What is a ‘loss ratio’?
The “loss ratio” determines how much of insureds’ premium dollars are being returned to the insureds through payouts on the insureds’ claims.
It is calculated by dividing the amount of money that an insurer pays to its insureds in the form of payouts on its insureds’ claims (i.e., the “loss” portion of the loss ratio), by the amount of money the insurer collects from its insureds in the form of insurance premiums. (“The ‘loss ratio’ is the ratio of money paid out in claims, compared to the money taken in through insurance premiums.” 2005 report from the Michigan Office of Financial and Insurance Services (OFIS), which is now called the Office of Financial and Insurance Regulation (OFIR))
In the context of the Affordable Care Act, the 80/20 loss ratio rule means that, for every premium dollar that a health insurer collects from its insureds, the insurer would spend $.80 to $.85 on health care costs for its insureds.

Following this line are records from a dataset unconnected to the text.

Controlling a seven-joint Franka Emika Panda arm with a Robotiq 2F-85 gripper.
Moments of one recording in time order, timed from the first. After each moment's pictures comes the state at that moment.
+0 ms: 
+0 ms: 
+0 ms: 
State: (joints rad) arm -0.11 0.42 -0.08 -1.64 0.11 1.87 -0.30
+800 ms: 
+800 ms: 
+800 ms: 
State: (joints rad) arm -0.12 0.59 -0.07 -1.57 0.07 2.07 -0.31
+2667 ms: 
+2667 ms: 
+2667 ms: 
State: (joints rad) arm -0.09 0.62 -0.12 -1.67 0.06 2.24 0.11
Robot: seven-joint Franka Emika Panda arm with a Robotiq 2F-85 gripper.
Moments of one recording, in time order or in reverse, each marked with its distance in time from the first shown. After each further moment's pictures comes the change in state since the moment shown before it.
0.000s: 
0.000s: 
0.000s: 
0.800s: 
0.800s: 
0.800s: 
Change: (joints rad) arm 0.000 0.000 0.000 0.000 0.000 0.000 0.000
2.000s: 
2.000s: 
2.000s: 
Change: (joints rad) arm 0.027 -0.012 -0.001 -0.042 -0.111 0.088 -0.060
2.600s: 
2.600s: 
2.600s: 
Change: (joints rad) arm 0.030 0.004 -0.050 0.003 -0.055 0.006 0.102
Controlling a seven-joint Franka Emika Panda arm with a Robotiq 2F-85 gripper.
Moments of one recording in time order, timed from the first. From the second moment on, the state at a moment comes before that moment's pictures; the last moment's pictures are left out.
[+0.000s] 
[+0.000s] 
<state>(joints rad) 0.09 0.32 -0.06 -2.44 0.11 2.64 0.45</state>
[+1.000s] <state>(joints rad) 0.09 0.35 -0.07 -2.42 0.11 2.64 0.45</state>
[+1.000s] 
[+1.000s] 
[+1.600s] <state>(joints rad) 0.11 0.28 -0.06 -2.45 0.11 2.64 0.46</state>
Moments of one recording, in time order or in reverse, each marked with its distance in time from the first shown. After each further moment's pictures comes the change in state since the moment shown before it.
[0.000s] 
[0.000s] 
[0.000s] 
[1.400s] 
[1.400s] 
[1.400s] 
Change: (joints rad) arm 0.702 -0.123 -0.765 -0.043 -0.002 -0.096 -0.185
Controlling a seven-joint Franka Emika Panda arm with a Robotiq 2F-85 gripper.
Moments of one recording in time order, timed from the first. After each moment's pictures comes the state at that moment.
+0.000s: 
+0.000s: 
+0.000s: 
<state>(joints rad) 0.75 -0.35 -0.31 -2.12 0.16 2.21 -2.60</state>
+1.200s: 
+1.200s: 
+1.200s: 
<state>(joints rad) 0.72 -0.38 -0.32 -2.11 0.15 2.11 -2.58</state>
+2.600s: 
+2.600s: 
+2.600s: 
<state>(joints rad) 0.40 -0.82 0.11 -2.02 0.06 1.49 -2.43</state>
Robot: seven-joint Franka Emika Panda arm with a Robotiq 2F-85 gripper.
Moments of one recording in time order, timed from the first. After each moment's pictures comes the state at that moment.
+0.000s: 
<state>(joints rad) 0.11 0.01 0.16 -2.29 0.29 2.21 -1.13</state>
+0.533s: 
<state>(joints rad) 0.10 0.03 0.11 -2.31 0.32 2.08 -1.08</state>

And, in the context of Michigan’s No-Fault Law, an 80/20/loss ratio rule would mean that, for every premium dollar a Michigan No-Fault auto insurance company collects from its insureds, the No-Fault insurer would spend $.80 to $.85 on No Fault benefits for its insureds.
Of course, in calculating a Michigan No-Fault insurer’s payouts for No-Fault benefits, the insurer would be prohibited from including payouts for catastrophic claims that have been or will be reimbursed by the Michigan Catastrophic Claims Association.
In its 1978 opinion in Shavers v. Attorney General, where it ruled that Michigan’s 1973 No-Fault Law was constitutional, the Michigan Supreme Court said the following about Michigan driver’s constitutional rights to “fair and equitable” No Fault auto insurance rates:
“In choosing to make no-fault insurance compulsory for all motorists, the Legislature has made the registration and operation of a motor vehicle inexorably dependent on whether no-fault insurance is available at fair and equitable rates. Consequently, due process protections under the Michigan and United States Constitutions … are operative. … We therefore conclude that Michigan motorists are constitutionally entitled to have no-fault insurance made available on a fair and equitable basis.”
Plan B: Abort No-Fault
After the November election in 2012, the Michigan Supreme Court remains strongly pro-insurance company. In fact, the record going into the election was a 100% average in favor of the insurance companies over consumers and injured individuals. So if our activist, pro-insurance company Supreme Court continues the trend of whittling away at vital No- fault protections like attendant care and excess replacement service economic loss claims, and next year returns Michigan to a much tougher injury threshold that injured auto accident victims would be required to meet before they could recover money for pain and suffering compensation, then the other option is to repeal No-Fault entirely.
It was a great thing that was killed by the Republicans, who dismantled the grand bargain behind it by giving the insurance companies everything they wanted and gradually made this system meaningless. As a No-Fault insurance lawyer who passionately cares and believes that No-Fault offers the best medical care for the seriously injured, I would personally hate to see it come to this. But if our activist, pro-insurance company Supreme Court continues to abrogate one legal protection after another under our current No-Fault law, then our No-Fault system only becomes a profit-making machine for the insurance companies.
And if (when) that happens, the only option left will be to get rid of our law and return Michigan to a pure tort state. This would reduce No-Fault premiums by at least 50%, and offer Michigan drivers at least some legal protection if they are seriously injured due to another person’s negligence.